Additional Exercises

  1. You are enrolled in \(3\) courses this quarter, and the breakdown of majors by class is as follows:

    • Class 1: \(4\) Statistics majors and \(6\) Computer Science majors
    • Class 2: \(17\) Statistics majors and \(13\) Computer Science majors
    • Class 3: \(11\) Statistics majors and \(9\) Computer Science majors
    1. If you take a simple random sample of \(20\%\) of the students in Class 1, what is the probability that the number of Statistics majors in your sample is equal to the number of Computer Science majors? (Note: In a simple random sample, each student can be selected at most once.)
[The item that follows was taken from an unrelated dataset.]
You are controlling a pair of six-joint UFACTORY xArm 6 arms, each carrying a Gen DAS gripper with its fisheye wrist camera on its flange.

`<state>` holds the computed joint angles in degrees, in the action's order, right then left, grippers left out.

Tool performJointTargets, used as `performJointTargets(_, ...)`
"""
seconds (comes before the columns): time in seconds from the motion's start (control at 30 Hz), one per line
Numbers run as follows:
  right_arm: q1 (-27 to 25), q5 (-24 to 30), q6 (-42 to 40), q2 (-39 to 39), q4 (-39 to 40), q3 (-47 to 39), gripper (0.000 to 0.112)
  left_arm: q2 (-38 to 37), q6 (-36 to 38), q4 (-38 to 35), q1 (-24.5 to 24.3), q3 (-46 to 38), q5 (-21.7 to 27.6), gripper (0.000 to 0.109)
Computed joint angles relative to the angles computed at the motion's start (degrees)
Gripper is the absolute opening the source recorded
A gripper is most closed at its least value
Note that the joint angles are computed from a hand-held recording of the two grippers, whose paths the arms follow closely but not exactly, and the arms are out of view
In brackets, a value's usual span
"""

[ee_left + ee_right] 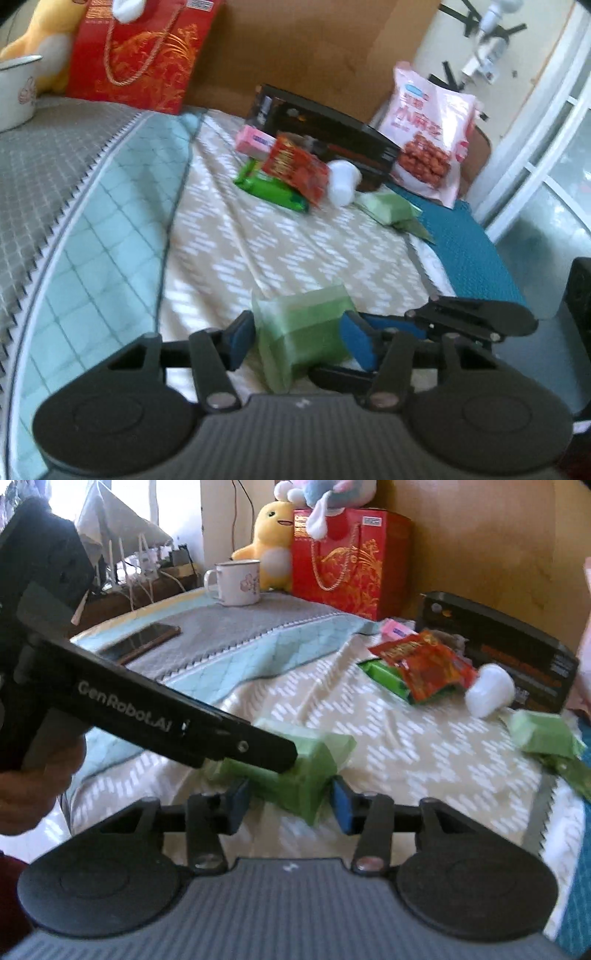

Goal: Organize snacks
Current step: 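Move the left tool to the green wrapped packet and grasp it, then carry the green packet with the left tool into the black tray, release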

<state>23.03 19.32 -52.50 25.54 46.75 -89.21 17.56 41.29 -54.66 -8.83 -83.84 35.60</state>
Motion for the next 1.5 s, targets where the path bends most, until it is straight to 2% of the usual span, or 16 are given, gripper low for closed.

    2. Now, suppose you pick one of your \(3\) classes at random and then choose a random sample of \(20\%\) of students from that class. What is the probability that the number of Statistics majors in your sample is equal to the number of Computer Science majors in your sample?
  2. In Texas Hold’em, each player has \(2\) cards of their own, and all players share \(5\) cards in the center of the table. A player has a flush when there are at least \(5\) cards of the same suit out of the \(7\) total cards. The deck is shuffled between hands, so that the probability you obtain a flush is independent from hand to hand. What is the probability that you get a flush at least once in \(10\) hands of Texas Hold’em? (Hint: First, calculate the probability of a flush of spades. Then, repeat for the other suits, and add the probabilities together to obtain the overall probability of a flush.)
  3. There are \(25\) coins in a jar. \(15\) are quarters, \(7\) are dimes, and \(3\) are pennies. Each time you reach in the jar, you are equally likely to pick any of the coins in the jar. The coins are not replaced in the jar after each draw. What is the minimum number of times you must reach in the jar to have at least a \(50\%\) chance of getting all \(3\) pennies? (Hint: In this question, \(n\) is unknown. You will have to try a few different values of \(n\) to get the answer.)